▶ [WHAT YOU HAVE TO DO]: In the entries that follow, the lines from the one with "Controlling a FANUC" through the one with "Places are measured" are the ones to write out, exactly and with both ends included. Nothing else should appear.

------------------------------------------------------------------------

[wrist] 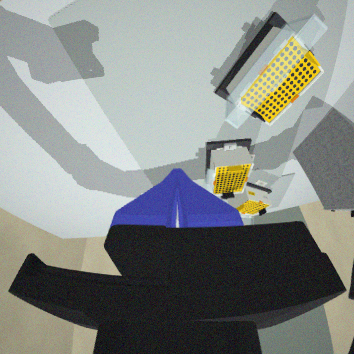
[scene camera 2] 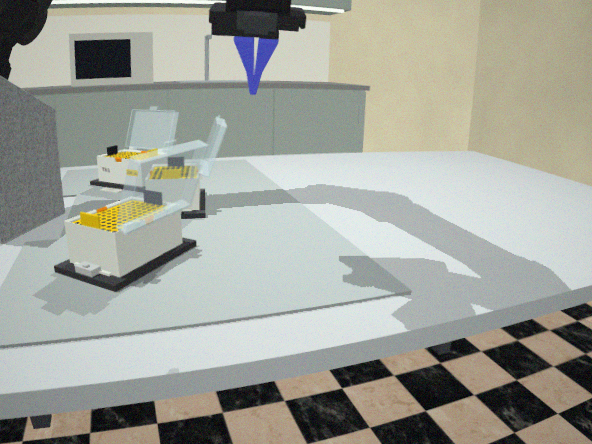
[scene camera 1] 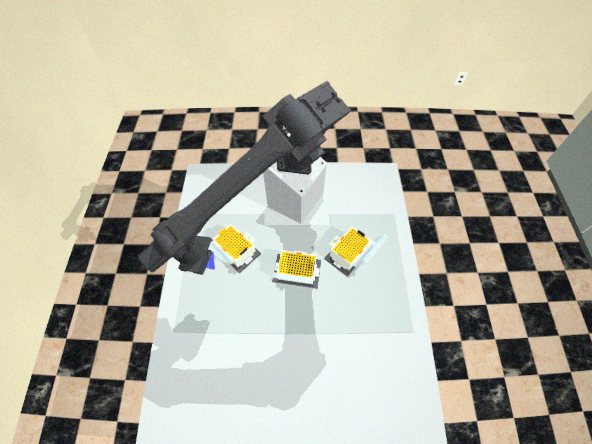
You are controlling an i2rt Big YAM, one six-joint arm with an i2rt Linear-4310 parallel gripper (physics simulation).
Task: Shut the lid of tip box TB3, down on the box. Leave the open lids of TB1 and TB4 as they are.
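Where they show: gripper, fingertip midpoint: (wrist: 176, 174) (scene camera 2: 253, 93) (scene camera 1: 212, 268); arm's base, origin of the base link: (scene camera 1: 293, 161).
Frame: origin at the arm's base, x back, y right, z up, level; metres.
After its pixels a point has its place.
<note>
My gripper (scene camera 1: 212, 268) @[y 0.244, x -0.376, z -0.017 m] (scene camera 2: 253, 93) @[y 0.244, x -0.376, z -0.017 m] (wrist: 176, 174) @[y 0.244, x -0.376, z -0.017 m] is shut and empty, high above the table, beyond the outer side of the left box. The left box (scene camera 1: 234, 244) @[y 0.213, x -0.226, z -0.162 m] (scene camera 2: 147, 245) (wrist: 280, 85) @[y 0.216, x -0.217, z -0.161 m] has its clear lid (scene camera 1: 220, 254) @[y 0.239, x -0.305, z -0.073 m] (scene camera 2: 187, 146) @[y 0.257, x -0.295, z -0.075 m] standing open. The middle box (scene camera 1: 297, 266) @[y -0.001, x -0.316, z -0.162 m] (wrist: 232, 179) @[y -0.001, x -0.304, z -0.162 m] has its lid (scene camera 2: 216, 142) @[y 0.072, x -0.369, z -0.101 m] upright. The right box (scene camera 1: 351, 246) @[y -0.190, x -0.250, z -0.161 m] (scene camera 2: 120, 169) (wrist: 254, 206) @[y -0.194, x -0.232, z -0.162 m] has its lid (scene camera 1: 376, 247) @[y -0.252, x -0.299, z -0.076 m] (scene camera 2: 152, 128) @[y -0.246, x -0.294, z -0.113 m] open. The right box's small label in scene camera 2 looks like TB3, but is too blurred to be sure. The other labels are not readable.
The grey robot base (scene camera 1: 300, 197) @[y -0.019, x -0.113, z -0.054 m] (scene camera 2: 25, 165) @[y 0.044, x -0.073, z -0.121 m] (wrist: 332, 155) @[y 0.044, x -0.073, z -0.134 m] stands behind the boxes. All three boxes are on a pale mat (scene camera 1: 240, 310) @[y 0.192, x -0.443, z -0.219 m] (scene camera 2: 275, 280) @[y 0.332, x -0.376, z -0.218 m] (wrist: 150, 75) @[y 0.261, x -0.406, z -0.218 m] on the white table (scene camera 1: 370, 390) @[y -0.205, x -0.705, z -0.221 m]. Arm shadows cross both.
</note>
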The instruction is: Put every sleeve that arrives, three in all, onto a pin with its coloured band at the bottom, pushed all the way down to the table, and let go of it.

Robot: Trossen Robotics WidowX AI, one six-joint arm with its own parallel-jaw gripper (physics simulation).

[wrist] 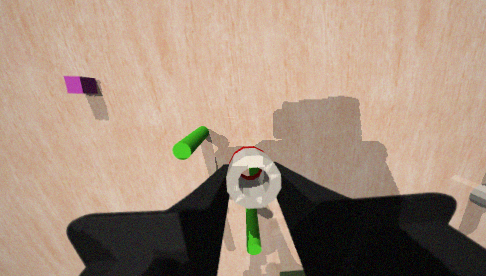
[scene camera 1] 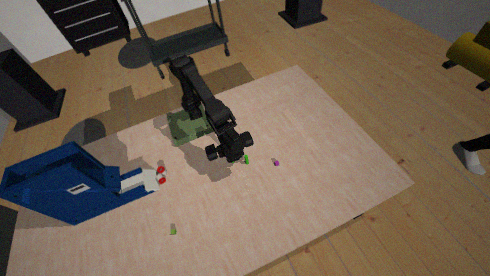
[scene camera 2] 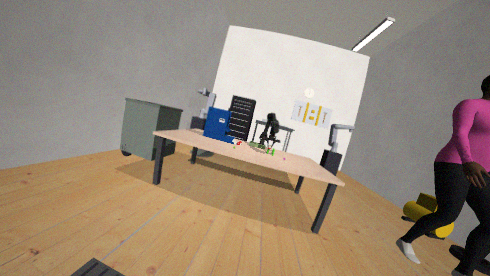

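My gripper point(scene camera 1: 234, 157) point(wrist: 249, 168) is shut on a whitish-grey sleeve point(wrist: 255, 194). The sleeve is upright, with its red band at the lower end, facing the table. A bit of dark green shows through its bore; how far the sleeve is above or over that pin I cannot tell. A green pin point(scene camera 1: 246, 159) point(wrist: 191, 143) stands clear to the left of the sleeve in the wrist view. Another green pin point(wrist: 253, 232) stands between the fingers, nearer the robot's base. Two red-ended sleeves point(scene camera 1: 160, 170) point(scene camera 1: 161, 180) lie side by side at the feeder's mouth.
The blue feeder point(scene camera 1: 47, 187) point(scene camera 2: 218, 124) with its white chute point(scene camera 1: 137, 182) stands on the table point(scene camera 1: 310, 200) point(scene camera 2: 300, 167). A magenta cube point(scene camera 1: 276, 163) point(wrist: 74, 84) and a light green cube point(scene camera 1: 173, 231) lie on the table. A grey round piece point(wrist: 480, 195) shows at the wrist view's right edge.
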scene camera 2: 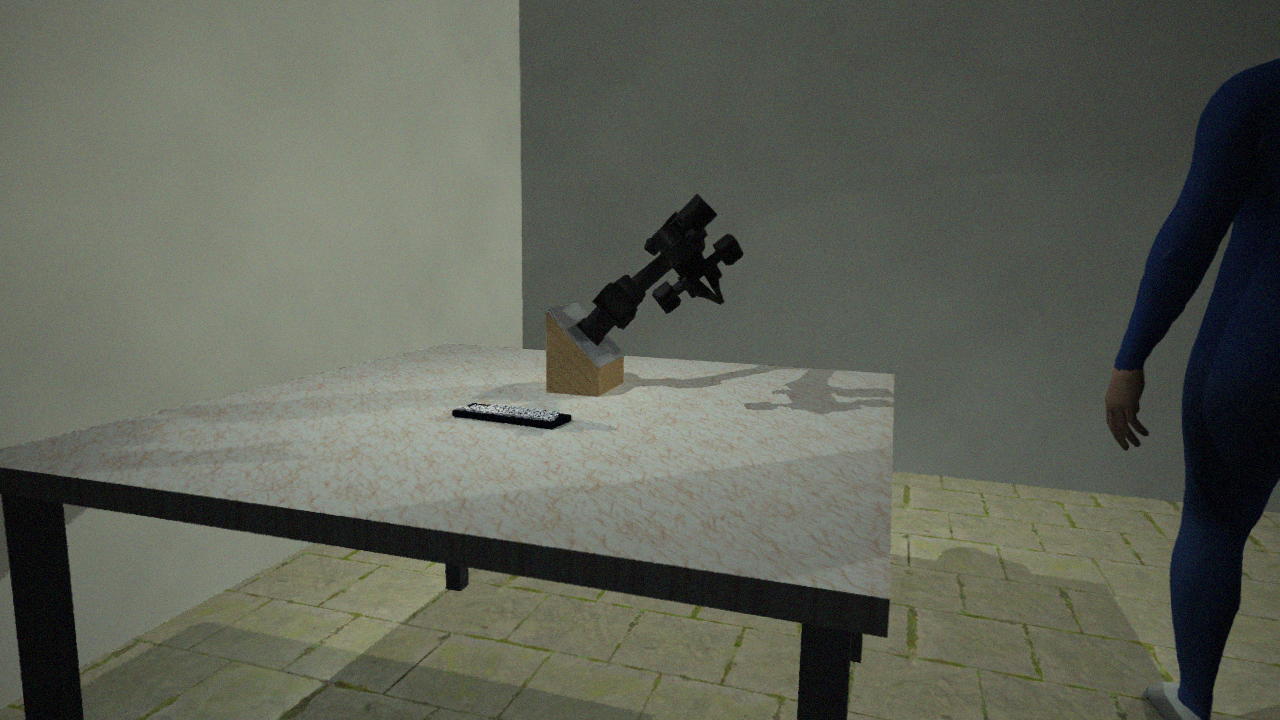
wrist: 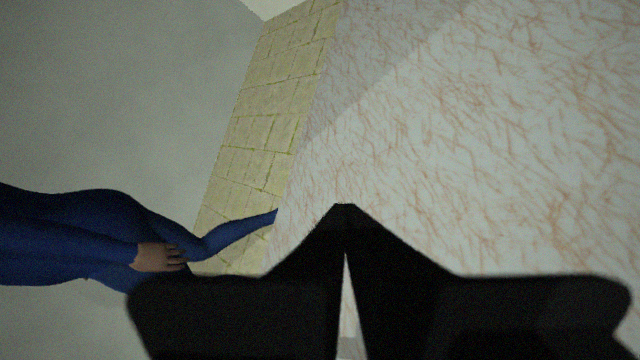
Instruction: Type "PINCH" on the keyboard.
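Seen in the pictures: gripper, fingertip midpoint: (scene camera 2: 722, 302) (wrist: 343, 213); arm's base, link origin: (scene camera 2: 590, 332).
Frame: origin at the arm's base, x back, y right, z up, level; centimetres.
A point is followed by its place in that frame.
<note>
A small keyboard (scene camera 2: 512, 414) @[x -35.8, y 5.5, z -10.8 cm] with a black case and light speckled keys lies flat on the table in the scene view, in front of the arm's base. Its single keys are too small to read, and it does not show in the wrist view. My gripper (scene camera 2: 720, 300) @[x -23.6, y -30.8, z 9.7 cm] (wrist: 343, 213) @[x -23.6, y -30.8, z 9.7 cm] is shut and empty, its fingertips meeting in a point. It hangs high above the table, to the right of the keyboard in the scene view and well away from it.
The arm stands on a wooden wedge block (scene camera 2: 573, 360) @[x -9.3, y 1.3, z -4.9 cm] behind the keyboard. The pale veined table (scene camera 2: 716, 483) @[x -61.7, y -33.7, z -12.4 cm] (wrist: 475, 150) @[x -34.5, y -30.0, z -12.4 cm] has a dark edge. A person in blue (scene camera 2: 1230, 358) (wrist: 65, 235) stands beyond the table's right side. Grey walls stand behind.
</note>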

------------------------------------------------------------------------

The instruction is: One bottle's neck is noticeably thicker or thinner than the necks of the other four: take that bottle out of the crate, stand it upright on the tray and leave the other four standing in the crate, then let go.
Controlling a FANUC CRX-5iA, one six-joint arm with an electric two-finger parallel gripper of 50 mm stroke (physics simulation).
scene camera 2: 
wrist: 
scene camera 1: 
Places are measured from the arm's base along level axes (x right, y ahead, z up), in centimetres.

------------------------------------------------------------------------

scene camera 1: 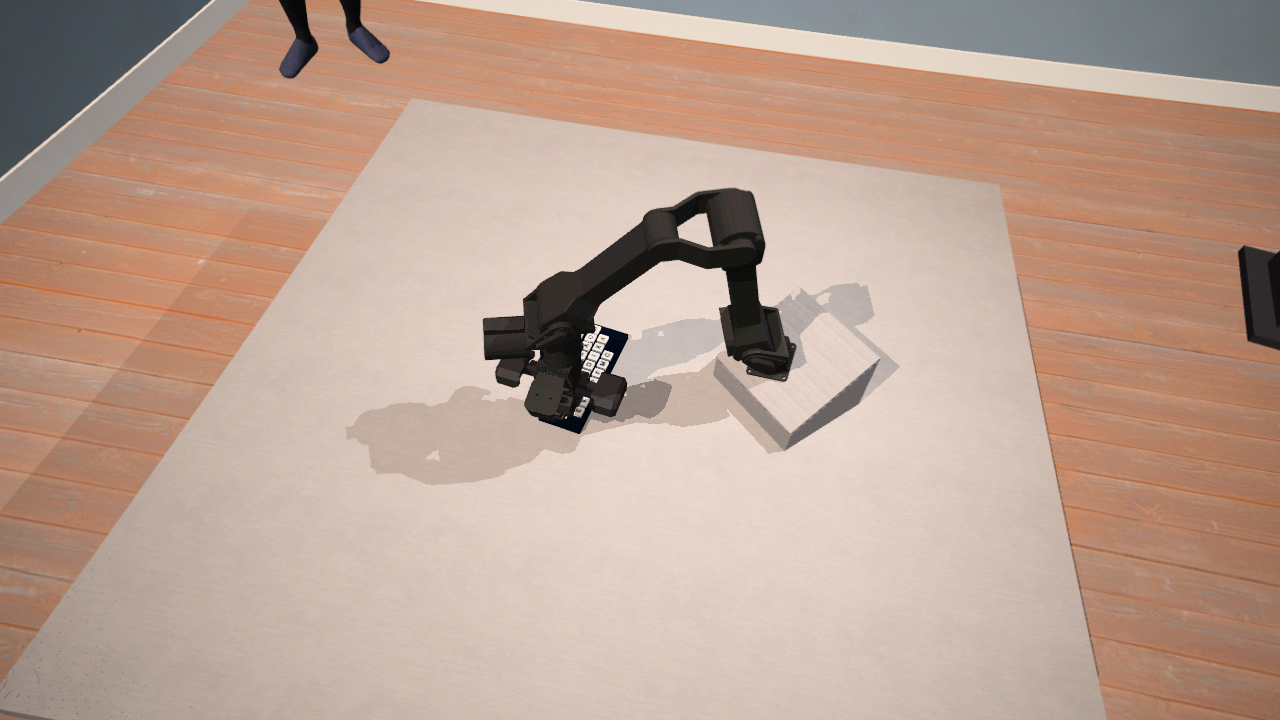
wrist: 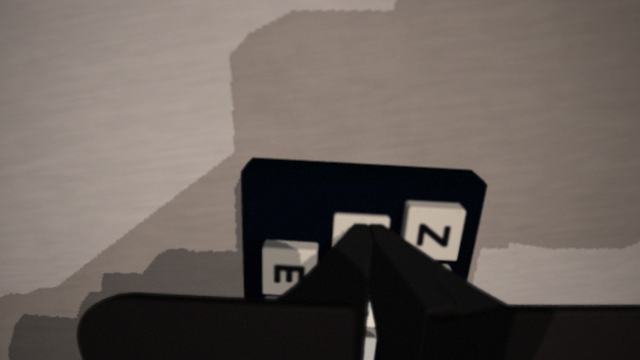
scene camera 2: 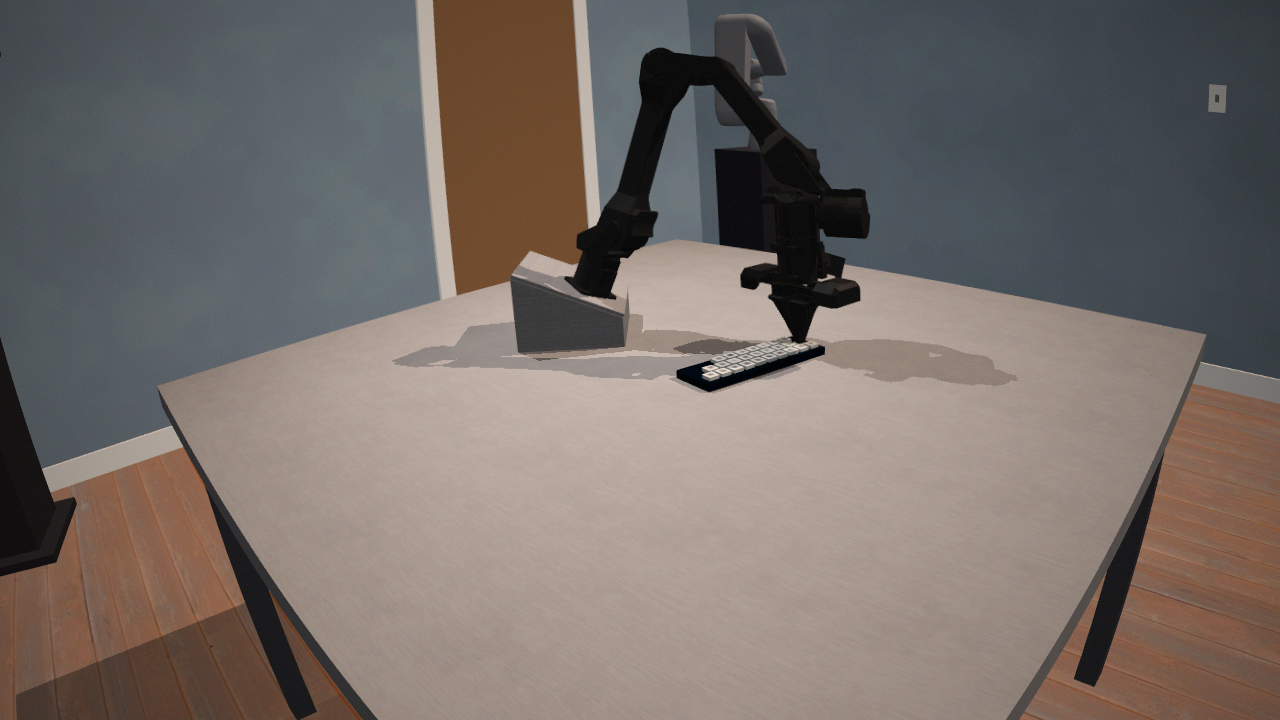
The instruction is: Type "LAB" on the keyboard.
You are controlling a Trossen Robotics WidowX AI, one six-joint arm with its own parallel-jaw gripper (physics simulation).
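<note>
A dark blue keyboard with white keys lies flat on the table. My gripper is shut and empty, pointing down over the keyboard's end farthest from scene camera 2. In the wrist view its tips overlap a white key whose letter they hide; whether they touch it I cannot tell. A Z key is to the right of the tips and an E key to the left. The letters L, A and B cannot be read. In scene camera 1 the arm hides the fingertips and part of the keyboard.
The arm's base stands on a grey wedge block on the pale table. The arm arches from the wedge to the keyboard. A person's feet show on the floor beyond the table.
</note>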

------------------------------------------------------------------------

▶ [TASK OUTPUT]:
Controlling a FANUC CRX-5iA, one six-joint arm with an electric two-finger parallel gripper of 50 mm stroke (physics simulation).
scene camera 2: 
wrist: 
scene camera 1: 
Places are measured from the arm's base along level axes (x right, y ahead, z up), in centimetres.

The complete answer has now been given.